▶ [EXERCISE GOAL]: For this exercise, transcribe all of the records exactly as given.

#### RECORDS SHOWN ####

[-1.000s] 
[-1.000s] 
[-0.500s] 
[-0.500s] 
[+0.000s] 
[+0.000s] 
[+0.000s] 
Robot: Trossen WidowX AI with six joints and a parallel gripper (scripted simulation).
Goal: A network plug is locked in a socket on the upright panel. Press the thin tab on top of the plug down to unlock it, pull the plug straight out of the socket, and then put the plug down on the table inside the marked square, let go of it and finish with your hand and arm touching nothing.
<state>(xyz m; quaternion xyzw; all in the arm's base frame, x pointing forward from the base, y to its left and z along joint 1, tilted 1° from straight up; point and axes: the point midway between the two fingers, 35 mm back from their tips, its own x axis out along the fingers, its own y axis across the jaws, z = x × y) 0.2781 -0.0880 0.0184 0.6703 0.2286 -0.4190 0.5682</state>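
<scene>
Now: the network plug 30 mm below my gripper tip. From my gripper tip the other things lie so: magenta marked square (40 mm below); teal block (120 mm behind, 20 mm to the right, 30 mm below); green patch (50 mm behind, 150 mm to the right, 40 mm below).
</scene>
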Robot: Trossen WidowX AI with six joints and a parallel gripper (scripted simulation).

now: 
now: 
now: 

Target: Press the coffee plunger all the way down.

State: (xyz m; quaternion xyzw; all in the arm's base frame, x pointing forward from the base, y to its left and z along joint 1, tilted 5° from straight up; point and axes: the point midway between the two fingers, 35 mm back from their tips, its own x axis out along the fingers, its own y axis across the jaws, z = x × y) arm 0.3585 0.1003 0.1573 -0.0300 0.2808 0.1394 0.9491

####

▶ [EXPECTED OUTPUT]:
[-1.000s] 
[-1.000s] 
[-0.500s] 
[-0.500s] 
[+0.000s] 
[+0.000s] 
[+0.000s] 
Robot: Trossen WidowX AI with six joints and a parallel gripper (scripted simulation).
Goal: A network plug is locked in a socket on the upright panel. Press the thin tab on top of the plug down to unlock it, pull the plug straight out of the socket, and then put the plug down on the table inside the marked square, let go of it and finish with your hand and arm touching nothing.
<state>(xyz m; quaternion xyzw; all in the arm's base frame, x pointing forward from the base, y to its left and z along joint 1, tilted 1° from straight up; point and axes: the point midway between the two fingers, 35 mm back from their tips, its own x axis out along the fingers, its own y axis across the jaws, z = x × y) 0.2781 -0.0880 0.0184 0.6703 0.2286 -0.4190 0.5682</state>
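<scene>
Now: the network plug 30 mm below my gripper tip. From my gripper tip the other things lie so: magenta marked square (40 mm below); teal block (120 mm behind, 20 mm to the right, 30 mm below); green patch (50 mm behind, 150 mm to the right, 40 mm below).
</scene>
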Robot: Trossen WidowX AI with six joints and a parallel gripper (scripted simulation).

now: 
now: 
now: 

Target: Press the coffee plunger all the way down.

State: (xyz m; quaternion xyzw; all in the arm's base frame, x pointing forward from the base, y to its left and z along joint 1, tilted 5° from straight up; point and axes: the point midway between the two fingers, 35 mm back from their tips, its own x axis out along the fingers, its own y axis across the jaws, z = x × y) arm 0.3585 0.1003 0.1573 -0.0300 0.2808 0.1394 0.9491

No additional output is required.